Review: Johnny Mad Dog (2008)

Johnny Mad Dog (2008)

Directed by: Jean-Stéphane Sauvaire | 98 minutes | drama, war | Actors: Carlos Badawi, Teddy Boy, Maxwell Carter, Barry Chernoh, Eric Cole, Robert Davies, Prince Doblah, Joseph Duo, Papa Jackson, Jimmy Jacobs, Terry Johnson, Mohammed Kamara, Onismus Kamoh, Nathaniel J. Kapeyou, Massiata E. Kenneh Veronica Kollie, Léo Boyeneh Kote, Christophe Minie, Careen Moore, James Ragibo, Mohammed Sesay, Augustin Tokpa, Emmanuel Tozzi, Dagbeth Tweh, Daisy Victoria Vandy, Julius Wood, Alexander Zorga

“If you don’t wanna die, don’t be born!” it sounds like a kind of mantra from dozens of children’s throats, after a small village has been half killed. The child soldiers have just shown utter disrespect for their own lives, but above all that of others. Everyone in the village gets the same treatment: you are suspected in advance of harboring pro-national feelings and resulting support for the president of the unnamed African country where the story is set. They are called Dogos, these ‘darlings’ of the leader of the republic. And they will all have to pay for their wrong choice.

The leader of the group of child soldiers is fifteen-year-old Johnny Mad Dog. He has long forgotten his real name – in the rebel war everyone uses a pseudonym. His right-hand man is called No Good Advice and a boy with fake wings on his back goes through life as Butterfly. They take their orders from an adult, but otherwise they operate as an independent unit. And with a fanaticism that you rarely see adults display.

However, Johnny Mad Dog’s life seems to change when thirteen-year-old refugee Laokole crosses his path. Rather than subdue or shoot her, he decides not to reveal her existence to his troop. There seems to be some goodness in him somewhere. But it’s very deep. Perhaps too deep.

‘Johnny Mad Dog’ is an uncompromising film, as is clear from the opening scene mentioned above. Many of the young actors have experienced the atrocities of the civil war in their home country of Liberia themselves. The fact that they have been put under his belt by the French director Jean-Stéphane Sauvaire can therefore raise the necessary ethical questions, but the fact remains that the children generally appear completely realistic in their respective roles. The young No Good Advice (Dagbeth Tweh) in particular convinces with his hard, screaming approach. But one of the most beautiful and wry scenes is reserved for Butterfly (Elijah Roger), who sings to a dead comrade: “It is my will that when I die/ Don’t bury me, don’t bury me/ You cut my dick in alcohol/ And call my wife and give it to her. […] And what the fuck she thinks she is/ She’s fucking around with my GI-dick”.

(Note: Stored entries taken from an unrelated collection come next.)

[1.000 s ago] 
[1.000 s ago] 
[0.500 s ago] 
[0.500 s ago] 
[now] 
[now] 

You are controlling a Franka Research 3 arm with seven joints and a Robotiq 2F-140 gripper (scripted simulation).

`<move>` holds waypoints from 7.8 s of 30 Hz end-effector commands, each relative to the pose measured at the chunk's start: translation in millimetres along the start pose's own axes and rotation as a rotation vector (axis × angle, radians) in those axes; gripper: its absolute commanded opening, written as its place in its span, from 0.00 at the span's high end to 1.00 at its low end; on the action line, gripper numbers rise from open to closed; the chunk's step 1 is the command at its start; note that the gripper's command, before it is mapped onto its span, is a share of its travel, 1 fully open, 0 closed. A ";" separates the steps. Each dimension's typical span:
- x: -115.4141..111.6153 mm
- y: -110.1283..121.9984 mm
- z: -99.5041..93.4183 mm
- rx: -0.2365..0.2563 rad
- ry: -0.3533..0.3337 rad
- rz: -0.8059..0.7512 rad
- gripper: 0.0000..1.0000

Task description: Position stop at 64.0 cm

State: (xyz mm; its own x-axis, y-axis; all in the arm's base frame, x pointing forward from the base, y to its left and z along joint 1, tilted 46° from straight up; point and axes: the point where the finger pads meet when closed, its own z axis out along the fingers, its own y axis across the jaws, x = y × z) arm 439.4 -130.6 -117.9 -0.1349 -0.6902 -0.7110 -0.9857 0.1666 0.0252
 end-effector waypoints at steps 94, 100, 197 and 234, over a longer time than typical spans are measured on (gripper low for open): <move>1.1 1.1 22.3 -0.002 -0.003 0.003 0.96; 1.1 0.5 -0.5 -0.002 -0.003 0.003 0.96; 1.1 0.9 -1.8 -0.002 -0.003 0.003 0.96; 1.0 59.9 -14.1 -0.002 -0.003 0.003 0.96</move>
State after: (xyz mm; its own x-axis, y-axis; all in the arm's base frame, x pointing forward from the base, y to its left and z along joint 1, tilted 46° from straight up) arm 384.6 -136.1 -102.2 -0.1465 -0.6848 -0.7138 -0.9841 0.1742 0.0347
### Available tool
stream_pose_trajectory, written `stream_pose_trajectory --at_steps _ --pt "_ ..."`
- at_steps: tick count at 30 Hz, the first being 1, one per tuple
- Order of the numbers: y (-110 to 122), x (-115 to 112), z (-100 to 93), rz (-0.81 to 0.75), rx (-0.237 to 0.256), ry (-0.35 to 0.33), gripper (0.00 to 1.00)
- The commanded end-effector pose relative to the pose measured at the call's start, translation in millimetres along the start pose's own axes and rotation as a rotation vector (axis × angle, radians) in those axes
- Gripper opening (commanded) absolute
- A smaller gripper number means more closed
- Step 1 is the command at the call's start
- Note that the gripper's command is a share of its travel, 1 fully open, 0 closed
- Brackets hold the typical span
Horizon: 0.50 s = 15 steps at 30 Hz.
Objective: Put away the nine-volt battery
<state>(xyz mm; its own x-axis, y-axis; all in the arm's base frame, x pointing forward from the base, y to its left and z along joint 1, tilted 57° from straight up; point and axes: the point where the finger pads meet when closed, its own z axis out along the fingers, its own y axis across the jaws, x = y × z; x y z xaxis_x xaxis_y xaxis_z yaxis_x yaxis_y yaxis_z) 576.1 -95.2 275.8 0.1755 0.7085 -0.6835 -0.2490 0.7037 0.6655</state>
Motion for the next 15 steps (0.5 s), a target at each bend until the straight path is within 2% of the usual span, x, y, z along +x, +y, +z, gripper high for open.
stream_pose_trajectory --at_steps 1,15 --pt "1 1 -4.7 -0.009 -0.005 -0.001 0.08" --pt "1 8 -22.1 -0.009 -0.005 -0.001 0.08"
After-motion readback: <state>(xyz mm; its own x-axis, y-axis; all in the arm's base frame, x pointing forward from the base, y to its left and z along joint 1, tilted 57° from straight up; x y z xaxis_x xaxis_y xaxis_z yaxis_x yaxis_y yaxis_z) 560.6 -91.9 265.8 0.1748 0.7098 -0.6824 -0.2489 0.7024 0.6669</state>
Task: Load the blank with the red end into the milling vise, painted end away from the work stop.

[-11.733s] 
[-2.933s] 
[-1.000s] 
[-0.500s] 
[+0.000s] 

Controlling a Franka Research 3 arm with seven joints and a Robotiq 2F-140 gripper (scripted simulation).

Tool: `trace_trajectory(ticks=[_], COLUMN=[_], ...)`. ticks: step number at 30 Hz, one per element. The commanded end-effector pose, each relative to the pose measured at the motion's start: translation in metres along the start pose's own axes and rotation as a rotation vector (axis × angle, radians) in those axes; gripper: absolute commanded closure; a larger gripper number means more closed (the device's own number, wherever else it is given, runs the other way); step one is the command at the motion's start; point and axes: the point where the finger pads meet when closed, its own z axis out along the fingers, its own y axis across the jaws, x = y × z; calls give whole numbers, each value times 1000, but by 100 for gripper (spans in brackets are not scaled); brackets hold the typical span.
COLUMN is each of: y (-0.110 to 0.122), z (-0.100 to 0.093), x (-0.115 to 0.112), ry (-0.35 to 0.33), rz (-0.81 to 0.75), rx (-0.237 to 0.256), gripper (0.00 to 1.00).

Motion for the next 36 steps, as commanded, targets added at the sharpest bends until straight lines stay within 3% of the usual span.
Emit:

During the credits, photographs by war photographer Patrick Robert, taken in Liberia between 1989 and 2003, are shown, which were an important source of inspiration for the film. They show the reality of the sometimes carnavellesque appearance of the child soldiers and thereby also emphasize the absurd atrocities that children are capable of when their natural personal growth is taken away from them. That’s why and that’s why ‘Johnny Mad Dog’ is an important movie. That it is well acted and that it is stylistically tight is only a side issue. Despite all the possible ethical objections of the production, Sauvaire has delivered a film that really matters!